As is known, the control module periodically transmits a broadcast signal via an antenna. When the user carrying the access device approaches the vehicle in order to unlock it, the broadcast signal is captured via its antenna by the access device, which responds to the control module by sending it an authentication message comprising its identifier. When the identifier is valid and the user carrying the access device comes into contact with a predetermined zone of the vehicle, for example when he places his hand on the handle of the driver's door, which is equipped with an approach detection sensor, the control module unlocks the opening elements of the vehicle and authorizes starting of the engine.
Such a wireless communication system may be subject to attacks allowing an unauthorized person to enter into the passenger compartment or even to start the engine of the vehicle. One type of known attack, called relay attack, allows a thief to unlock the opening elements of the vehicle while remaining at a distance therefrom, for example of more than 10 meters. More precisely, the thief triggers sending, by the access device, of an authentication message that it relays to the control module so as to unlock the vehicle and then start the engine. This relay may be performed on a UHF (ultra-high-frequency) communication link, which is operational up to for example 100 meters.
A first type of relay attack may be performed using an attack device comprising two radio antennas connected to one another via a coaxial cable. When one of the antennas is presented close to the door of the vehicle, it captures the broadcast signal transmitted by the antenna of the control module. This magnetic field excites the first antenna of the attack device, which creates, through induction, an electrical signal that propagates in the coaxial cable. When this signal is received by the second antenna of the attack device, the latter generates an omnidirectional magnetic field. This radio field then excites the antenna of the access device, which demodulates the signal and sends the vehicle an authentication message allowing opening of the opening elements and starting of the engine.
A second type of relay attack may be performed with a wireless attack device comprising two radio antennas, a transmitter and a receiver. The transmitter captures the broadcast signal transmitted by the antenna of the control module so as to convert it into radio waves, for example at 2.5 GHz, and then amplifies it in order to transmit it to the receiver. The receiver receives this signal, converts it and sends it to the antenna of the access device. The access device responds to this signal with an authentication message that the attack device transmits to the control module, which then unlocks the opening elements and authorizes starting of the engine.

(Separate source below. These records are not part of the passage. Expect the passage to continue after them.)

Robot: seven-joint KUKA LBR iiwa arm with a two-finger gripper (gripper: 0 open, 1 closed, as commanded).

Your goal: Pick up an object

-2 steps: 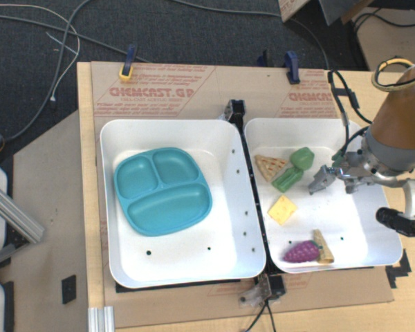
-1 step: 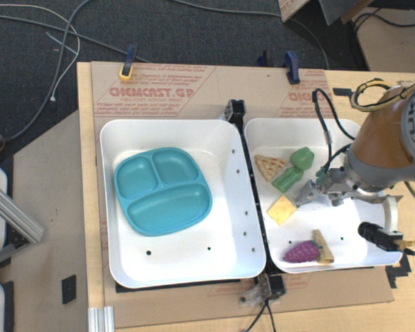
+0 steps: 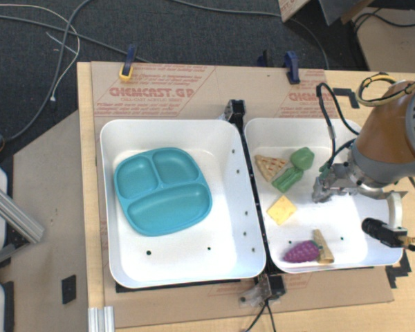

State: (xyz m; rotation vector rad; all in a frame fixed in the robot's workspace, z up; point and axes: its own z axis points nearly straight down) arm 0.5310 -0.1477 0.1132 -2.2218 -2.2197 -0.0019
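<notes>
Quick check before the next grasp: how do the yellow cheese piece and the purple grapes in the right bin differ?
The yellow cheese piece is a flat, smooth-faced block; the purple grapes are a bumpy, rounded cluster. The cheese lies alone near the bin's left wall; the grapes lie nearer the front rim, right beside a tan piece. Both rest on the floor of the right bin, apart from the gripper.

Two white bins side by side on a cardboard-covered worktop [image 3: 159,81]. Left bin [image 3: 124,254]: teal divided plate [image 3: 164,189]. Right bin [image 3: 353,247]: green vegetable [image 3: 293,169], tan wedge [image 3: 270,165], yellow block [image 3: 281,210], purple grapes [image 3: 302,252]. Gripper [image 3: 323,189] low in the right bin, just beside the vegetable, nothing visibly held.
</notes>
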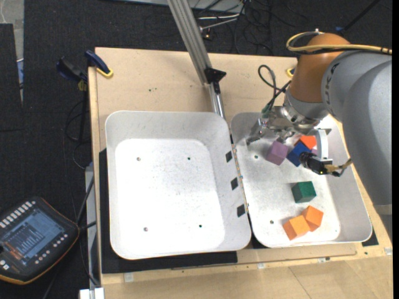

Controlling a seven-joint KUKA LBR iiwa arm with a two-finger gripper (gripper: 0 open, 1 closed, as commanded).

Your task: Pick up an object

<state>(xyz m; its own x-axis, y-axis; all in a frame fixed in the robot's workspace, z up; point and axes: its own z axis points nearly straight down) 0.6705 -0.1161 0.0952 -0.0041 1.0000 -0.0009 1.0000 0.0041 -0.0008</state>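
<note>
My gripper (pixel 275 134) hangs over the far part of the right bin (pixel 262 195), reaching in from the right. A purple block (pixel 278 152) sits tilted directly under it, touching or nearly touching the gripper's tip. I cannot tell whether the block is gripped or merely lying beneath. Just right of it are a blue block (pixel 295 156) and a red-orange block (pixel 307 143), partly hidden by the wrist and a black cable fitting. A green block (pixel 303 191) lies mid-bin. Two orange blocks (pixel 296 227) (pixel 314 217) lie near the front.
The left bin (pixel 165 179) lies beside the right one, their rims meeting at a seam with black clips (pixel 235 182). A slanted metal pole (pixel 193 36) ends near the bins' far edge. A teach pendant (pixel 31 238) lies off the bench at lower left.
</note>
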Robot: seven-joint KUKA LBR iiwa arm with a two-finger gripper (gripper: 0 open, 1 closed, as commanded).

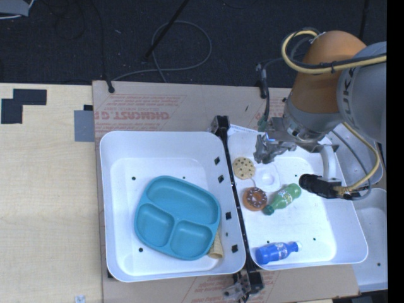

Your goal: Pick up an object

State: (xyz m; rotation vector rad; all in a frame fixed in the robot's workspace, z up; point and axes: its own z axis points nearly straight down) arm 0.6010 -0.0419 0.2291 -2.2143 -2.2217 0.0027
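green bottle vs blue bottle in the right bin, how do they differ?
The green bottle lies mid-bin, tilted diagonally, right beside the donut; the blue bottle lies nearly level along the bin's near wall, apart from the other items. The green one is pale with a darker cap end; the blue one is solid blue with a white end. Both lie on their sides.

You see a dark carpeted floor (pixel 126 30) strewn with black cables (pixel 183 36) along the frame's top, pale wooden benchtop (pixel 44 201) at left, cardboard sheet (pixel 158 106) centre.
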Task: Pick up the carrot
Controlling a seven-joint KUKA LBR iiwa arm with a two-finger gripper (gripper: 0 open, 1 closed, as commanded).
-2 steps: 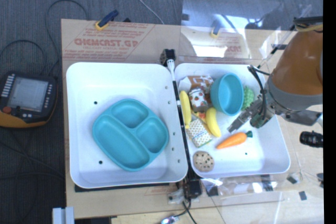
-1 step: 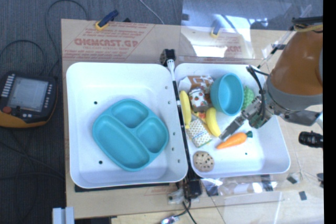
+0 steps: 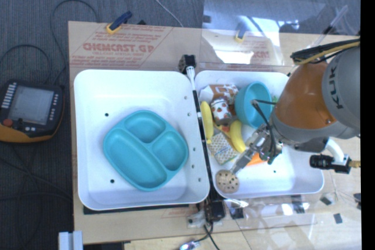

One known solution for combating such relay attacks involves equipping the access device with a motion sensor that makes it possible, in the event of a prolonged absence of motion, for example after a few minutes, to deactivate said access device, the latter not being a priori about to be used. Thus, when it is deactivated, the access device is not able to respond to a relay attack. The access device is then reactivated when motion is detected, for example when a user picks it up.
The access device may however be immobile even though it is necessary to be able to start the engine. This may be the case for example when a user leaves the access device in the vehicle and does not start the engine for a few minutes, for example when he is on the telephone. In this case, the access device deactivates in the absence of motion, then preventing the user from starting the engine unless the access device is moved again, which constitutes a major drawback.